**What is needed**. Count each line below that has the word "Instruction" in it, and give only the total.

**Dataset content**.
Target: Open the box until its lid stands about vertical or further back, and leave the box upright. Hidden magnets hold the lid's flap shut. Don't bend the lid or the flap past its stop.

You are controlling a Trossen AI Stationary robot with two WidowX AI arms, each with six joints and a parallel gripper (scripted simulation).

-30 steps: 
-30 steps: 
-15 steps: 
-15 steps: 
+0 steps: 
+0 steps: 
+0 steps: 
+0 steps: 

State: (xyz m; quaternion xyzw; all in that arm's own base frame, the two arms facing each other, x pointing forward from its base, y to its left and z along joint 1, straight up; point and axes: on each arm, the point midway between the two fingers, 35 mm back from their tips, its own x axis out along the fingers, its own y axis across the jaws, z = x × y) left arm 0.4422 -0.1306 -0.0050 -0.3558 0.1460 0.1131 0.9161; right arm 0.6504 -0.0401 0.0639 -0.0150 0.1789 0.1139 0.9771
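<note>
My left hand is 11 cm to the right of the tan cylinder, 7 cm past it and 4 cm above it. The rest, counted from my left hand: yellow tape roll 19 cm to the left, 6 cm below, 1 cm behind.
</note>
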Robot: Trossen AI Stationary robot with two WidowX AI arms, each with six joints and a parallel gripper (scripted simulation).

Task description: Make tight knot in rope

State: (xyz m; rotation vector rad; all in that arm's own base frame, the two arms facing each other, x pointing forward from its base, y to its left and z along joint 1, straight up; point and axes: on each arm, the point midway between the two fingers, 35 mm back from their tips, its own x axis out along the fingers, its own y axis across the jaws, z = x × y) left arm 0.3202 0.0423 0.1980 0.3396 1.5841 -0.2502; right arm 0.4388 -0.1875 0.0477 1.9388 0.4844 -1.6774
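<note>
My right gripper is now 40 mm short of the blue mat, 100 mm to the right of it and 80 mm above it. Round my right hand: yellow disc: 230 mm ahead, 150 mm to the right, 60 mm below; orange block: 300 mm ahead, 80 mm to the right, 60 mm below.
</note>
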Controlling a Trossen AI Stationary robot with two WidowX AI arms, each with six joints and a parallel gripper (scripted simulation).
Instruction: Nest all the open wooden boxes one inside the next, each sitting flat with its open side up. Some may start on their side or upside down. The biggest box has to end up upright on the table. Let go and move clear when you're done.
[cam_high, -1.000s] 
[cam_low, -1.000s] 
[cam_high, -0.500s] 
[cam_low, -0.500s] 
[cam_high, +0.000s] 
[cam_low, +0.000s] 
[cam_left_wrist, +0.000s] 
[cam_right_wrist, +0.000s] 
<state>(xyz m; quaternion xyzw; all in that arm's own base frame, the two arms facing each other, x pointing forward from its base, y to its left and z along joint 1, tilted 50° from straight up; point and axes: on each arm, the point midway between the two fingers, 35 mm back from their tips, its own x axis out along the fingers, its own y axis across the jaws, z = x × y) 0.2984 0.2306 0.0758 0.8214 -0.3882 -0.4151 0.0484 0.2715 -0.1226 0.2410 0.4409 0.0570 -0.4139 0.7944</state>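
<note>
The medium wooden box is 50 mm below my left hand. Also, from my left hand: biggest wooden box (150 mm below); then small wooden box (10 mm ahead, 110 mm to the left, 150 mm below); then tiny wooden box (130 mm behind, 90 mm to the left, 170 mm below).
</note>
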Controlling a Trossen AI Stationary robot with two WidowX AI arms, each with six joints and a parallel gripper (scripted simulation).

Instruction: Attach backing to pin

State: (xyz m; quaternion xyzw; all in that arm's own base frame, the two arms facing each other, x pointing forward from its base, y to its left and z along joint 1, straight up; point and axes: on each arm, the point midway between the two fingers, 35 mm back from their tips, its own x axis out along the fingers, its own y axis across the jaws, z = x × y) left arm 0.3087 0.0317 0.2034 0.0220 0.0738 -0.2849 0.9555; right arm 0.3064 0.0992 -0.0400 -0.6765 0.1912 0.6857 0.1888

**Task response**. 2